## WORK REQUIRED:
Take the lines from the beginning of the data below through the line holding "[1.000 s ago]" and return exactly those.
···
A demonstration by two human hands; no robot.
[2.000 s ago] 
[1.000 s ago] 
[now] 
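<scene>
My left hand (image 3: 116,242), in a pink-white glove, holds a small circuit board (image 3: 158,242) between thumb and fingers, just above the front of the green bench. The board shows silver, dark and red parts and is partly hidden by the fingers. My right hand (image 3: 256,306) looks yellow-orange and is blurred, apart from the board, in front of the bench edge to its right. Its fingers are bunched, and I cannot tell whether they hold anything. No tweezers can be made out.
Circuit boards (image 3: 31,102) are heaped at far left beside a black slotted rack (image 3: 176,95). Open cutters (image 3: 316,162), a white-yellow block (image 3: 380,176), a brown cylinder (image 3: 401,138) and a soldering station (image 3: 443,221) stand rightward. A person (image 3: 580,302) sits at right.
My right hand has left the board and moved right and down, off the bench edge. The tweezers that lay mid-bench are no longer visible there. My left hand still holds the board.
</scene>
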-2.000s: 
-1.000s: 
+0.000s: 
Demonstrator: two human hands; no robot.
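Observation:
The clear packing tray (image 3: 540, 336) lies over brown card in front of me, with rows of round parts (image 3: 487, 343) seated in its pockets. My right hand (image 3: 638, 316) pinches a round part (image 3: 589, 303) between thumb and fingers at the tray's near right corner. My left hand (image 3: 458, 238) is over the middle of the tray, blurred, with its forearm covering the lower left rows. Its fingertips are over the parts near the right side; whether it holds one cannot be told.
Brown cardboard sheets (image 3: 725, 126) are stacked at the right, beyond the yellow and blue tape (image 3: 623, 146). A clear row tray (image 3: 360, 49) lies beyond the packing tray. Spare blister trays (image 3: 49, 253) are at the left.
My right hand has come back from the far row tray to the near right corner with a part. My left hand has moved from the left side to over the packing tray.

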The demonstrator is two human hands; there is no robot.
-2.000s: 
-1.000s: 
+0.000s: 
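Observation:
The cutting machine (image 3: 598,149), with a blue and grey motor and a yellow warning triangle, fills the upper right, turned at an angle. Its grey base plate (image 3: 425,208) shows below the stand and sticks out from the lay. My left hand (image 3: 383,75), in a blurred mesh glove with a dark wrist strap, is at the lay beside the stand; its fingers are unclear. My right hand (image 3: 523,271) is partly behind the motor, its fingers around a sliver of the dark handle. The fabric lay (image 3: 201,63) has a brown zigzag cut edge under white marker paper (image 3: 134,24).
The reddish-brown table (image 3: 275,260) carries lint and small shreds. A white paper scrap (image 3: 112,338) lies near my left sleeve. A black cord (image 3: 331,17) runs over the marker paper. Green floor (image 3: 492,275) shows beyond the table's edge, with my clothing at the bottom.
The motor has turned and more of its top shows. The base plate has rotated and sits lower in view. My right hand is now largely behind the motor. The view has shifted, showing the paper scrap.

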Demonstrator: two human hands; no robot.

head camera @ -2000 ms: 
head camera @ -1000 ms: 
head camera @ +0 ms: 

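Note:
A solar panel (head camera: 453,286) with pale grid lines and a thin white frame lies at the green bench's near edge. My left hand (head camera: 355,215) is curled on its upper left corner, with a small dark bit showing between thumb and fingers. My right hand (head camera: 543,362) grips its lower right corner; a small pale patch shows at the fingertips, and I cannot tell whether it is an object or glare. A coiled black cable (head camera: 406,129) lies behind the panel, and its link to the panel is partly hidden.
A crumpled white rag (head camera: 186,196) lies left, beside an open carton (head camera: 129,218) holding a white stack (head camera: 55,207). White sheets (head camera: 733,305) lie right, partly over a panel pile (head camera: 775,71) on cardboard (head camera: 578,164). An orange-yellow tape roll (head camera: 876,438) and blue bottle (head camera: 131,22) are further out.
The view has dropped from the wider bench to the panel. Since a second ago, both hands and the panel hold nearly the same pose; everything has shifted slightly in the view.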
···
## WRITTEN RESPONSE:
A demonstration by two human hands; no robot.
[2.000 s ago] 
[1.000 s ago] 

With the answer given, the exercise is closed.